You might be able to use the flyweight pattern if your objects are redundant. This pattern shares memory amongst similar objects. The classical example is the data structure used for graphical representation of characters in a word processing program.
Wikipedia has a summary.
There is an implementation in boost.
Hard to say exactly how to improve your code without more information, but you probably want to check out the Boost Pool libraries. They all provide different ways of quickly allocating memory for different, specific use cases.
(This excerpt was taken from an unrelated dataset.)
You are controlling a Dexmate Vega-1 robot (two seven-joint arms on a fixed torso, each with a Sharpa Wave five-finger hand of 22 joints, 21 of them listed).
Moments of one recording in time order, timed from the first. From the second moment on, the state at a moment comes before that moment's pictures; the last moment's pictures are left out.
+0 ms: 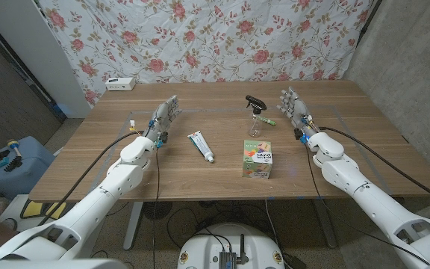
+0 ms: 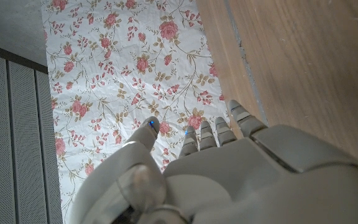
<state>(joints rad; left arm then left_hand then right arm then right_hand) 0.85 0.53 0.38 -1.32 -0.64 -0.28 -0.03 0.30 0.15 0.58 0.00 0.17 0.03 0.01 0.17 0.17 0.02 0.02 0.20 0.18 0.01 0.02 0.17 0.17 0.12 0.06 0.22 0.17 -0.82 -0.51 -0.39 -1.30 0.63 0.28 0.03 0.15 0.10 0.18 0.06 0.24 0.19 -0.14 0.18 0.18 0.16 -0.03 0.18 0.18 0.04 -0.04 0.19 0.19 0.29 -0.04 0.18 0.16</state>
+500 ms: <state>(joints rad) 0.85 0.54 0.39 -1.36 -0.59 -0.26 0.01 0.31 0.14 0.58 -0.01 0.17 0.04 0.01 0.17 0.17 0.03 0.01 0.20 0.18 0.01 0.02 0.17 0.16 0.12 0.06 0.22 0.17 -0.77 -0.48 -0.42 -1.24 0.57 0.30 0.02 0.16 0.11 0.18 0.06 0.25 0.18 -0.12 0.18 0.18 0.16 -0.04 0.18 0.18 0.04 -0.03 0.19 0.19 0.29 -0.04 0.18 0.16</state>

Choose the one that fits your use case best.
If the objects are the same size, you can allocate a large chunk of memory and use placement new, that will help with the allocate cost as it will all be in contiguous memory:
Object *pool = malloc( sizeof(Object) * numberOfObjects );
for(int i=0; i<numberOfObjects; i++)
new (&pool[i]) Object()
I've used similar patterns for programming stochastic reaction-diffusion systems (millions of object creations per second on a desktop computer) and for real-time image processing (again, hundreds of thousands or millions per second).
The basic idea is as follows:
Create an allocator that allocates large arrays of your desired object; require that this object have a "next" pointer (I usually create a template that wraps the object with a next pointer).
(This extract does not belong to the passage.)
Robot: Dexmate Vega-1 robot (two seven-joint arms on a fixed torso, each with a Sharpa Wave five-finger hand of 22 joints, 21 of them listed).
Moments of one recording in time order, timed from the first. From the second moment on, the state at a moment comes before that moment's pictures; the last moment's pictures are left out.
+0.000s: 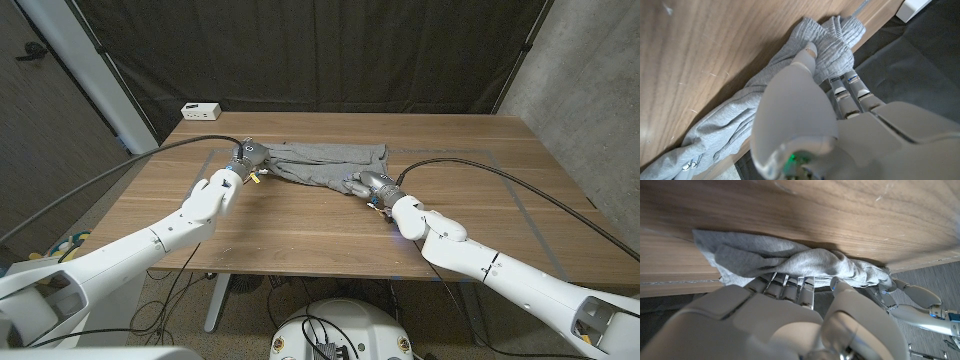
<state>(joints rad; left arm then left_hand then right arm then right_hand) 0.68 0.85 0.80 -1.65 1.00 0.43 0.06 1.42 0.17 0.28 -0.16 0.26 1.09 -0.20 0.28 0.18 1.04 -0.21 0.24 0.20 0.48 -0.05 0.19 0.17 0.11 0.03 0.75 0.23 -0.78 -0.66 -0.85 -1.76 -0.39 -0.41 -0.08 0.36 0.19 0.38 0.13 0.23 0.48 -0.03 0.23 0.18 0.36 0.01 0.23 0.18 0.22 -0.04 0.21 0.18 0.19 -0.01 0.20 0.17</state>
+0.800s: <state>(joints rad) 0.67 0.89 0.79 -1.68 1.11 0.38 0.16 1.42 0.14 0.31 -0.17 0.26 1.32 -0.14 0.38 0.22 1.14 -0.22 0.23 0.23 0.56 -0.05 0.20 0.18 0.12 -0.01 0.82 0.22 -0.80 -0.67 -0.84 -1.78 -0.38 -0.40 -0.08 0.37 0.18 0.41 0.12 0.23 0.49 -0.03 0.23 0.18 0.37 0.01 0.23 0.18 0.22 -0.04 0.21 0.18 0.19 -0.01 0.20 0.17</state>
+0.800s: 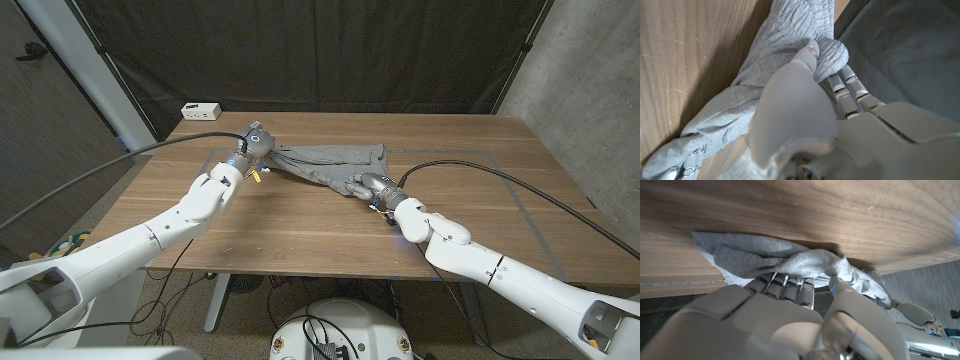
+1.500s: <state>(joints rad) 0.65 0.93 0.77 -1.71 1.31 0.31 0.20 1.44 0.13 0.30 -0.16 0.20 1.37 -0.15 0.45 0.25 1.17 -0.23 0.24 0.24 0.61 -0.06 0.21 0.19 0.13 -0.03 0.85 0.21 -0.80 -0.67 -0.84 -1.77 -0.37 -0.38 -0.07 0.37 0.18 0.42 0.11 0.23 0.49 -0.03 0.22 0.18 0.37 0.01 0.22 0.18 0.22 -0.04 0.20 0.18 0.19 -0.01 0.20 0.17</state>
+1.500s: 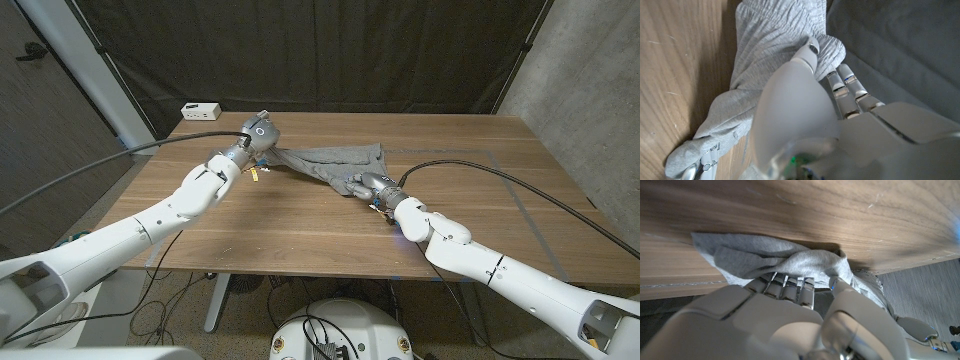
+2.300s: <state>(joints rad) 0.63 0.96 0.76 -1.72 1.54 0.29 0.31 1.44 0.13 0.27 -0.15 0.18 1.40 -0.16 0.50 0.24 1.19 -0.22 0.23 0.22 0.61 -0.06 0.21 0.19 0.14 -0.04 0.88 0.21 -0.80 -0.67 -0.84 -1.77 -0.37 -0.36 -0.07 0.38 0.18 0.44 0.10 0.23 0.49 -0.03 0.21 0.18 0.38 0.01 0.21 0.19 0.22 -0.04 0.19 0.18 0.19 -0.01 0.19 0.17</state>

Every time you need an object, get one from this allocator (using the new-syntax that initializes from the block of memory you call).
Every time you're done, give it back to the allocator and place it on a stack.
The allocator gives you something off the stack if the stack is nonempty, or something from its array buffer otherwise. If you run out of buffer, you can either allocate another larger buffer and copy the existing used nodes, or have the allocator maintain a stack of fully-used allocation blocks.
When you are done with all the objects, delete the allocator. Side benefit: you don't need to be sure to free each individual object; they'll all go away. Side cost: you'd better be sure to allocate anything you want to preserve forever on the heap instead of in this temporary buffer (or have a permanent buffer you use).
I generally get performance about 10x better than raw malloc/new when using this approach.